[Start of section]

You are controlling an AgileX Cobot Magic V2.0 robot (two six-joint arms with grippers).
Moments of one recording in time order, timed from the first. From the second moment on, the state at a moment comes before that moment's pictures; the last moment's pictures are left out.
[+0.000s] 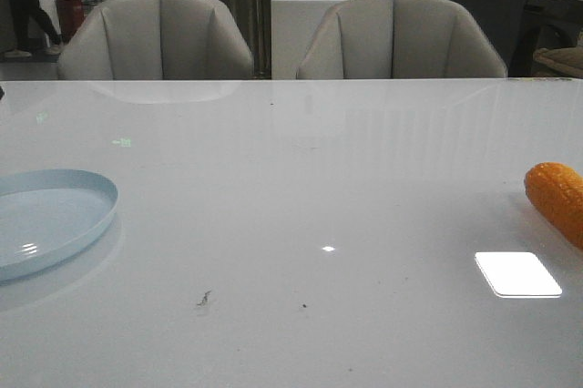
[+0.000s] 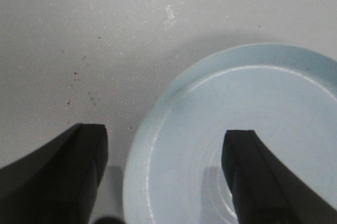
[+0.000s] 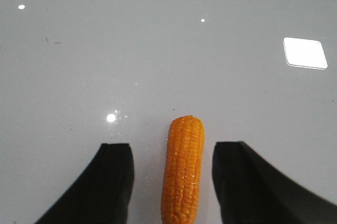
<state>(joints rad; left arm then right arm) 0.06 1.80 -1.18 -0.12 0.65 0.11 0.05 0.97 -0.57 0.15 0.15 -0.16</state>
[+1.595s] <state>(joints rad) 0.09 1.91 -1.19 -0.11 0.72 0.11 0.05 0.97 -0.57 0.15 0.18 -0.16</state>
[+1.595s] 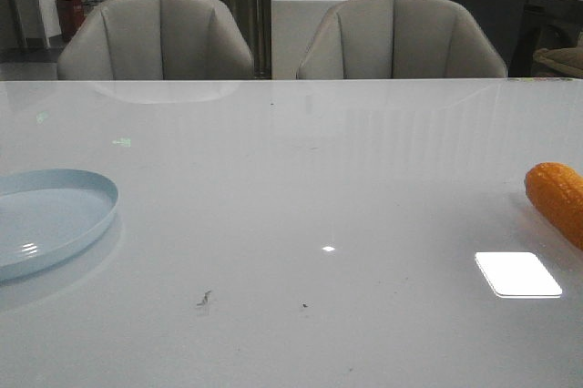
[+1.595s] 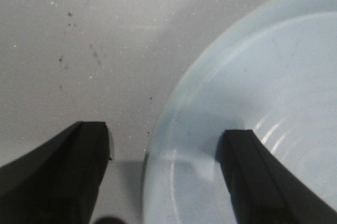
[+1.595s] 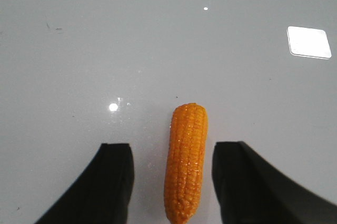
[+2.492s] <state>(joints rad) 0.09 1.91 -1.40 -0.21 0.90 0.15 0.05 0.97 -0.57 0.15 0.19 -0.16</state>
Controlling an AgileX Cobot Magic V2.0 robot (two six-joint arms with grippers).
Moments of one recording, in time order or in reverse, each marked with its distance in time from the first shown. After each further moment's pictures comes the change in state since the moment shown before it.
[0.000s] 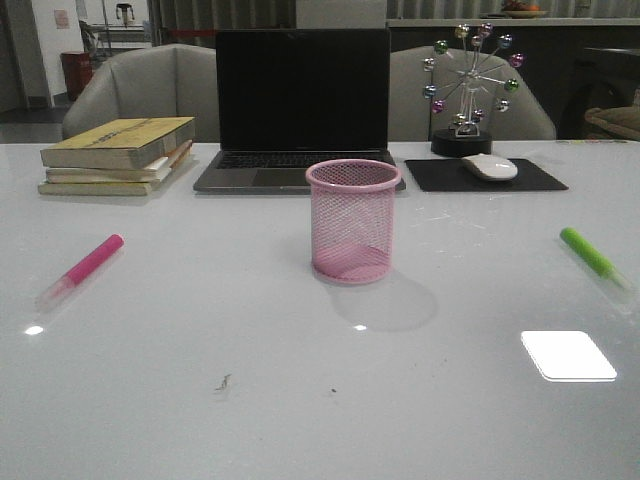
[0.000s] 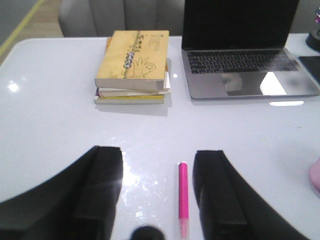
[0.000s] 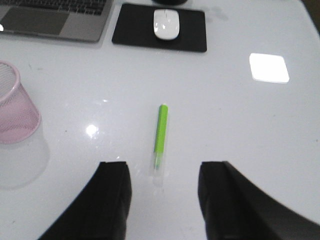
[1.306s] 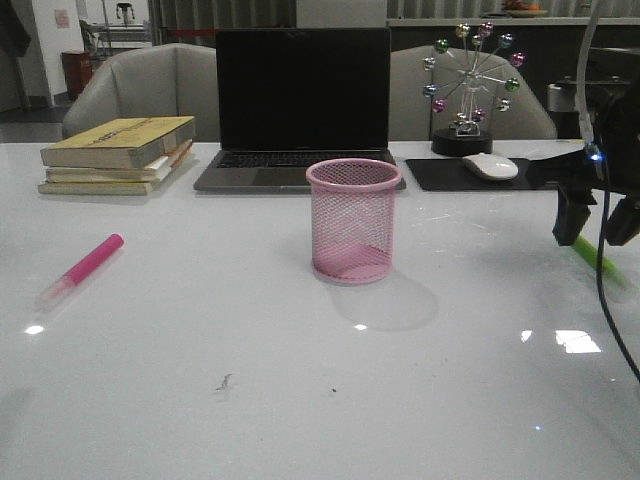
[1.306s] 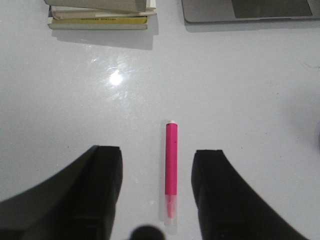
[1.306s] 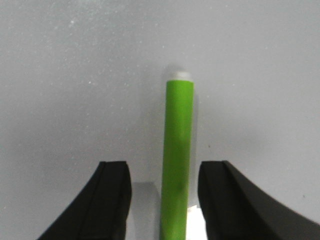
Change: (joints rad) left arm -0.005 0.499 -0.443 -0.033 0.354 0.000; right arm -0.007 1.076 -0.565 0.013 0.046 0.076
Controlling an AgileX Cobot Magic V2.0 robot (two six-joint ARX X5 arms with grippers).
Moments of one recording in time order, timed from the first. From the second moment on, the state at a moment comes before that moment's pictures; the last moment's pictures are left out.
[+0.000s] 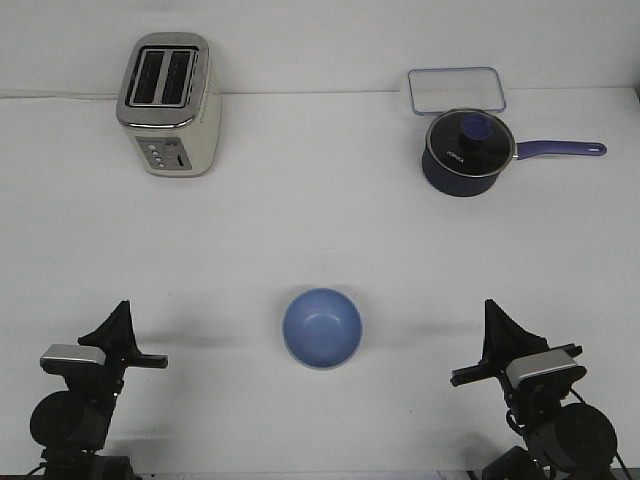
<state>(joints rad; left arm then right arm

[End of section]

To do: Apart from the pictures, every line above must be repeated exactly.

Written reply:
You are controlling an AgileX Cobot Magic V2.0 robot (two six-joint arms with grippers).
Moments of one recording in time order, timed from the first. From the second moment on, the state at a moment comes before that moment's pictures; the last moment's pictures are left out.
[+0.000s] 
[+0.000s] 
[+0.000s] 
<state>(joints rad; left arm then right arm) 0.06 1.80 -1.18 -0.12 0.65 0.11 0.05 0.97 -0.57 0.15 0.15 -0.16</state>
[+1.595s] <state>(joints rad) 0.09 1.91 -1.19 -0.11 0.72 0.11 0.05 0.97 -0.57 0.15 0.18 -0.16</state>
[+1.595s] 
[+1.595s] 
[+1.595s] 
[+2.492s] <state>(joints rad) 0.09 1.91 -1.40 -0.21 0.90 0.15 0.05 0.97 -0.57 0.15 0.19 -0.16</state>
Controlling an AgileX Cobot Magic V2.0 robot (two six-joint arms with grippers).
Moments of one recording, in time order or in reverse, each marked with its distance in time from the first shown. After each further moment's pictures comes the change in state since the moment shown before it.
[0.000s] 
[0.000s] 
[0.000s] 
[1.306s] 
[1.306s] 
[1.306s] 
Change: (joints rad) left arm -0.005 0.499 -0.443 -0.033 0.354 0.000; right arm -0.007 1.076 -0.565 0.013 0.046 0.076
Controlling an AgileX Cobot Magic V2.0 robot (two six-joint ARX X5 arms with grippers).
Moments of one recording in time order, timed from the first. From the second moment on, the state at a moment comes before that moment's pictures; the last moment's pictures are left out.
[+0.000s] 
<state>(joints rad; left arm then right arm

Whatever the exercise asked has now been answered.